Can you reproduce the data beneath, keeping every line exact?

__TASK INPUTS__.
#####
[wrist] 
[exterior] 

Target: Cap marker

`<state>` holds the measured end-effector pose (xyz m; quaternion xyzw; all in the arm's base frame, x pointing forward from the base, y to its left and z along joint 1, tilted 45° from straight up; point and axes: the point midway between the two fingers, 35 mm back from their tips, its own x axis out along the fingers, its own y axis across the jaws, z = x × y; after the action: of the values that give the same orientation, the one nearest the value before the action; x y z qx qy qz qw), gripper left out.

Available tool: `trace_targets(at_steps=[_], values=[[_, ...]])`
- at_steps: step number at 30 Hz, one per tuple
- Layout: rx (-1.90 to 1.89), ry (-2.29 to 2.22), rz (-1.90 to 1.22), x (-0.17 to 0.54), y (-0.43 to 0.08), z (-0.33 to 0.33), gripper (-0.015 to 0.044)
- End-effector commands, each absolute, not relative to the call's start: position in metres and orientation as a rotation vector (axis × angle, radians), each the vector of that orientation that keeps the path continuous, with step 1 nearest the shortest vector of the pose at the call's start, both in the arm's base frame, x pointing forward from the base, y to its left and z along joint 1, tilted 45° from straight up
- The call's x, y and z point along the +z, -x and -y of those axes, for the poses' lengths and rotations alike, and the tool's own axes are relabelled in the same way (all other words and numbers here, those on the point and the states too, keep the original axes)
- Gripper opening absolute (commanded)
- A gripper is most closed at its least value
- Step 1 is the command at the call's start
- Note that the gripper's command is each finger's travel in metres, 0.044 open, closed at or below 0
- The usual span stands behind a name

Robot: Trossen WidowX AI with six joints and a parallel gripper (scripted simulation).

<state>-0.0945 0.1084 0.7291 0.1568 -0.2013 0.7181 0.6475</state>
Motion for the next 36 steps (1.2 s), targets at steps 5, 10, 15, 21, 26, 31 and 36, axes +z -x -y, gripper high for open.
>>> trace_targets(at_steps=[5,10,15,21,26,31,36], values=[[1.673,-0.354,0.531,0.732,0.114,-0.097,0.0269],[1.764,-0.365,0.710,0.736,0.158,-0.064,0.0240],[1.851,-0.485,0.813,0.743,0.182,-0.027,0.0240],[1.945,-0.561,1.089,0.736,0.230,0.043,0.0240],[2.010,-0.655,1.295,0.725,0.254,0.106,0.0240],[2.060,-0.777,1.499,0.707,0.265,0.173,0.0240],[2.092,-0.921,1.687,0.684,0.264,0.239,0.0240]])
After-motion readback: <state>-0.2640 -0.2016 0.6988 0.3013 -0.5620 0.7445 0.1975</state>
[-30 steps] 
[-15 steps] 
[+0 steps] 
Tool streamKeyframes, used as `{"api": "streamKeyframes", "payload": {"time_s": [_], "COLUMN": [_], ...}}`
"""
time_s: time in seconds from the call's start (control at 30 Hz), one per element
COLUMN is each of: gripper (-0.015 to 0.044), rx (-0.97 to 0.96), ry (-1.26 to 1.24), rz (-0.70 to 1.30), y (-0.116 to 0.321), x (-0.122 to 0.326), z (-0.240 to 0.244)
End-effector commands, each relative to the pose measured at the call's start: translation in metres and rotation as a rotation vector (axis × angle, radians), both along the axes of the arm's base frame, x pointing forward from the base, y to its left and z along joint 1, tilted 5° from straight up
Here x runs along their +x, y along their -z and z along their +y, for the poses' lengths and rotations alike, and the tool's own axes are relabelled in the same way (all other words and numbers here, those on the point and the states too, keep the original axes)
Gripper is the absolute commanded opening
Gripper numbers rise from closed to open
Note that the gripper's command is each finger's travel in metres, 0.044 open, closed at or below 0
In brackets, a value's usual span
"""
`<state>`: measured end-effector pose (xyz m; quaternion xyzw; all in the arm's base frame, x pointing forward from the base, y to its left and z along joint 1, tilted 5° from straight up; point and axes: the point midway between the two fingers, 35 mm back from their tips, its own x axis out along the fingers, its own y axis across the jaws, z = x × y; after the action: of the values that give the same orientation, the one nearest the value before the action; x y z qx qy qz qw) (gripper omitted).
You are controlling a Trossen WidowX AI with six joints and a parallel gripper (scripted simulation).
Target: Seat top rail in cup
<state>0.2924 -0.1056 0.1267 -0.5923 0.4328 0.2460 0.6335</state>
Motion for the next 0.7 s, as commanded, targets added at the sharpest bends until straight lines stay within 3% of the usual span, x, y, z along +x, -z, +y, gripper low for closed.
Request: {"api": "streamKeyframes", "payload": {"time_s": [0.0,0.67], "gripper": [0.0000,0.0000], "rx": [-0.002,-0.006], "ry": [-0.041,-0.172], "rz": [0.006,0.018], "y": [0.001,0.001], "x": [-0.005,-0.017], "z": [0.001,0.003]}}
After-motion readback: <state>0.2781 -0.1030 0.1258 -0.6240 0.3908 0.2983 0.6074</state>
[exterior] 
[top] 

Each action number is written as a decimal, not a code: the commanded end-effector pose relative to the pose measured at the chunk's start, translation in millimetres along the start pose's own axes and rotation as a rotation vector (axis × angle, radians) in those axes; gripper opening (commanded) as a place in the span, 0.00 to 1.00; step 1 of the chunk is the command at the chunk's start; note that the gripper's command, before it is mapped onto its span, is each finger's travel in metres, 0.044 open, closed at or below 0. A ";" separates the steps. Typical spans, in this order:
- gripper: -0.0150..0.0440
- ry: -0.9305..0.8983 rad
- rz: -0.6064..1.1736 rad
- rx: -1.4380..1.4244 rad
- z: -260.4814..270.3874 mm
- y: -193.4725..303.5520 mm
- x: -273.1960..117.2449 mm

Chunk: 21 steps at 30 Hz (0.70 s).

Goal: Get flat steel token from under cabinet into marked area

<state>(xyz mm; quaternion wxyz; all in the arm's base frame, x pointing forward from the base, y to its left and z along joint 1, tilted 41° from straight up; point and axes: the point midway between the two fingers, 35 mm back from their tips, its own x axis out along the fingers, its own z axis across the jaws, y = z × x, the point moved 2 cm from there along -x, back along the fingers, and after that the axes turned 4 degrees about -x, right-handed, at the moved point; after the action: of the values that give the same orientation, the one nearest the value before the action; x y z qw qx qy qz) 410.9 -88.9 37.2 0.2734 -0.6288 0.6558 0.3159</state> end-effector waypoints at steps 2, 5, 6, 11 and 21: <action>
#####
__ANSWER SECTION__.
[wrist] 
[exterior] 

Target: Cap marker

`<state>` holds the measured end-effector pose (xyz m; quaternion xyzw; all in the arm's base frame, x pointing forward from the base, y to its left and z along joint 1, tilted 45° from straight up; point and axes: the point midway between the two fingers, 35 mm back from their tips, its own x axis out along the fingers, its own y axis across the jaws, z = x × y; after the action: of the values that give the same orientation, the one nearest the value before the action; x y z qx qy qz qw), gripper left out.

Available tool: `trace_targets(at_steps=[_], values=[[_, ...]])`
- at_steps: step number at 30 Hz, one per tuple
- Layout: rx (-1.90 to 1.89), ry (-2.29 to 2.22), rz (-1.90 to 1.22), x (-0.17 to 0.54), y (-0.43 to 0.08), z (-0.33 to 0.33), gripper (-0.015 to 0.044)
- End-effector commands, each absolute, not relative to the call's start: position in metres and orientation as a rotation vector (axis × angle, radians), each the vector of that orientation that keeps the path continuous, with step 1 nearest the shortest vector of the pose at the call's start, both in the arm's base frame, x pointing forward from the base, y to its left and z along joint 1, tilted 45° from straight up
- The call's x, y and z point along the +z, -x and -y of those axes, for the poses' lengths and rotations alike, and the tool's own axes are relabelled in the same way (all other words and numbers here, those on the point and the states too, keep the original axes)
- Gripper opening absolute (commanded)
- A gripper is most closed at its least value
- Step 1 is the command at the call's start
- Note that the gripper's command is each finger's travel in metres, 0.044 open, closed at or below 0
- The usual span stands behind a name

Robot: Trossen WidowX AI with six joints and a parallel gripper (scripted simulation).

<state>-0.0945 0.1084 0.7291 0.1568 -0.2013 0.7181 0.6475</state>
Motion for the next 36 steps (1.2 s), targets at steps 5, 10, 15, 21, 26, 31 and 36, axes +z -x -y, gripper high for open.
>>> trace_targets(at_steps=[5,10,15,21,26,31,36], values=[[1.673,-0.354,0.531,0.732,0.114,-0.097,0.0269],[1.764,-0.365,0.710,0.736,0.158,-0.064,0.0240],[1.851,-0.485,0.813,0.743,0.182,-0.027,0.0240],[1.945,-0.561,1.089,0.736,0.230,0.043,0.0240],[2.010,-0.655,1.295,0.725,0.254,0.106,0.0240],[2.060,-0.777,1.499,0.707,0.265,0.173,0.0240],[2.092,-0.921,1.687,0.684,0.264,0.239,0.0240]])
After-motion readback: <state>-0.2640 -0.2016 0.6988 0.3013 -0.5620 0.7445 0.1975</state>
[-30 steps] 
[-15 steps] 
[+0 steps] 
Tool streamKeyframes, used as `{"api": "streamKeyframes", "payload": {"time_s": [_], "COLUMN": [_], ...}}`
"""
time_s: time in seconds from the call's start (control at 30 Hz), one per element
COLUMN is each of: gripper (-0.015 to 0.044), rx (-0.97 to 0.96), ry (-1.26 to 1.24), rz (-0.70 to 1.30), y (-0.116 to 0.321), x (-0.122 to 0.326), z (-0.240 to 0.244)
End-effector commands, each relative to the pose measured at the call's start: translation in metres and rotation as a rotation vector (axis × angle, radians), both along the axes of the arm's base frame, x pointing forward from the base, y to its left and z along joint 1, tilted 5° from straight up
Here x runs along their +x, y along their -z and z along their +y, for the poses' lengths and rotations alike, and the tool's own axes are relabelled in the same way (all other words and numbers here, those on the point and the states too, keep the original axes)
Gripper is the absolute commanded opening
Gripper numbers rise from closed to open
Note that the gripper's command is each finger's travel in metres, 0.044 open, closed at or below 0
In brackets, a value's usual span
"""
`<state>`: measured end-effector pose (xyz m; quaternion xyzw; all in the arm's base frame, x pointing forward from the base, y to its left and z along joint 1, tilted 5° from straight up; point and axes: the point midway between the two fingers, 35 mm back from their tips, its own x axis out along the fingers, its own y axis across the jaws, z = x × y; after the action: of the values that give the same orientation, the one nearest the value before the action; x y z qx qy qz qw) (gripper omitted).
You are controlling a Trossen WidowX AI with six joints and a parallel gripper (scripted simulation).
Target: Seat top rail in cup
<state>0.2924 -0.1056 0.1267 -0.5923 0.4328 0.2460 0.6335</state>
Motion for the next 0.7 s, as commanded, targets added at the sharpest bends until straight lines stay within 3% of the usual span, x, y, z along +x, -z, +y, gripper low for closed.
Request: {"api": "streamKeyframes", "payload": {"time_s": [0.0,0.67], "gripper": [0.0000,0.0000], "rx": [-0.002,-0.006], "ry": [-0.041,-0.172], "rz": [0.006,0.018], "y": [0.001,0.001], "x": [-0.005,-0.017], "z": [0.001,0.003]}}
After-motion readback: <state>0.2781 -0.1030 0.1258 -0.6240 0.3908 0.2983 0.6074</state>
[exterior] 
[top] 

Each action number is written as a decimal, not a code: the commanded end-effector pose relative to the pose measured at the chunk's start, translation in millimetres along the start pose's own axes and rotation as a rotation vector (axis × angle, radians) in those axes; gripper opening (commanded) as a place in the span, 0.00 to 1.00; step 1 of the chunk is the command at the chunk's start; note that the gripper's command, before it is mapped onto its span, is each finger's travel in metres, 0.044 open, closed at or below 0. A ";" separates the steps. Typical spans, in this order:
- gripper: -0.0150..0.0440
- ry: -0.9305..0.8983 rad
- rz: -0.6064..1.1736 rad
- rx: -1.4380..1.4244 rad
- z: -260.4814..270.3874 mm
- y: -193.4725..303.5520 mm
- x: -273.1960..117.2449 mm

Chunk: 21 steps at 30 Hz (0.70 s).

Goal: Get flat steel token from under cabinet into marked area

<state>(xyz mm; quaternion wxyz; all in the arm's base frame, x pointing forward from the base, y to its left and z along joint 1, tilted 41° from straight up; point and axes: the point midway between the two fingers, 35 mm back from their tips, its own x axis out along the fingers, its own z axis across the jaws, y = z × x, the point moved 2 cm from there along -x, back along the fingers, and after that the axes turned 4 degrees about -x, right-handed, at the moved point; after the action: of the values that give the same orientation, the one nearest the value before the action; x y z qw qx qy qz) 410.9 -88.9 37.2 0.2734 -0.6288 0.6558 0.3159</state> end-effector waypoints at steps 2, 5, 6, 11 and 21: <action>

The answer is now complete.